Citizens Memorial Hospital, Heart and Vascular Institute, Bolivar, Missouri; Department of Medicine, University of Missouri, Columbia, Missouri.
University of Arkansas for Medical Sciences, Little Rock, Arkansas.
JACC Cardiovasc Interv. 2015 Nov;8(13):1758-65. doi: 10.1016/j.jcin.2015.07.021.
This study sought to evaluate the safety and efficacy of stent retriever for the management of acute ischemic stroke.
Stroke is the third leading cause of death and the most common cause of disability in the United States. Early reperfusion has been associated with favorable outcomes. Stent retrievers are novel endovascular devices that provide vessel recanalization via thrombus retrieval mechanical thrombectomy.
The authors performed a literature search using PubMed, EMBASE, and Cochrane Central Register of Controlled Trials from May 2005 to May 2015. Randomized controlled trails (RCTs) comparing endovascular therapy (ET) with the use of retrievable stents against standard therapy (ST) for the management of acute stroke were included.
Five RCTs (the MR CLEAN, ESCAPE, EXTEND-IA, SWIFT-PRIME, and REVASCAT studies) with 634 patients in the ET group and 653 patients in the ST group met inclusion criteria. The frequency of a low 90-day modified Rankin Score (0 to 2) in the intervention group was 42.6% compared with 26.1% in the control group (odds ratio: 2.43; 95% confidence interval [CI]: 1.9 to 3.09; p < 0.0001). The frequency of intracranial bleeding was 4.2% in the ET group compared with 4.3% in the ST group (risk ratio: 1.08; 95% CI: 0.64 to 1.82; p = 0.78). 90-day mortality was 15.1% in the ET group compared with 18.7% in the ST group (risk ratio: 0.81; 95% CI: 0.58 to 1.12; p = 0.19). There was no evidence of significant heterogeneity or publication bias for any of the endpoints.
On the basis of the results of this meta-analysis of RCTs, ET with stent retrievers appears as a safe and effective therapeutic option for acute ischemic stroke due to large vessel occlusion.
本研究旨在评估支架取栓术治疗急性缺血性脑卒中的安全性和疗效。
在美国,脑卒中是第三大致死原因,也是最常见的致残原因。早期再灌注与良好的预后相关。支架取栓术是一种新型的血管内治疗设备,通过血栓抽吸实现机械血栓切除术以恢复血管再通。
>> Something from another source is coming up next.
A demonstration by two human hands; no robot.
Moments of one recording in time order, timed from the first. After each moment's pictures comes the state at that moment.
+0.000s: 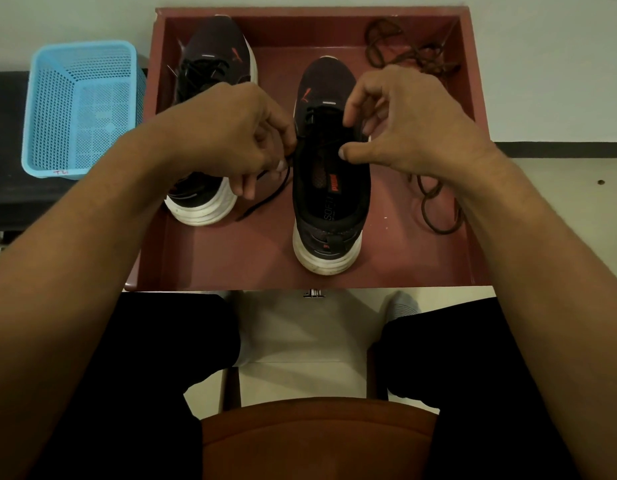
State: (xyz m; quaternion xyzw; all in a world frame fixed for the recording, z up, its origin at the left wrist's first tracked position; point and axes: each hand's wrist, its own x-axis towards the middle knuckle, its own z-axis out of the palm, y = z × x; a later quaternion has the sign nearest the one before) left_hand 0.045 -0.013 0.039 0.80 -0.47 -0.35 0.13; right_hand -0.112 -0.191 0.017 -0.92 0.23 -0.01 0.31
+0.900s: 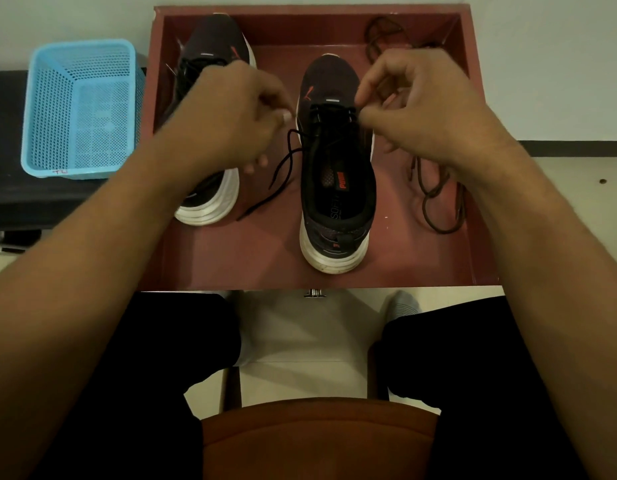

作者使用 PubMed、EMBASE 和 Cochrane 对照试验中心数据库检索 2005 年 5 月至 2015 年 5 月的文献。纳入比较血管内治疗(ET)联合可回收支架与标准治疗(ST)治疗急性脑卒中的随机对照试验(RCT)。
5 项 RCT(MR CLEAN、ESCAPE、EXTEND-IA、SWIFT-PRIME 和 REVASCAT 研究)纳入 634 例 ET 组患者和 653 例 ST 组患者。干预组 90 天改良 Rankin 量表(0-2 分)评分较低的频率为 42.6%,对照组为 26.1%(比值比:2.43;95%置信区间:1.9 至 3.09;p<0.0001)。ET 组颅内出血发生率为 4.2%,ST 组为 4.3%(风险比:1.08;95%置信区间:0.64 至 1.82;p=0.78)。ET 组 90 天死亡率为 15.1%,ST 组为 18.7%(风险比:0.81;95%置信区间:0.58 至 1.12;p=0.19)。对于所有终点,均未发现明显的异质性或发表偏倚。
基于这项支架取栓术治疗急性缺血性脑卒中的 RCT 荟萃分析的结果,支架取栓术治疗大血管闭塞性急性缺血性脑卒中安全且有效。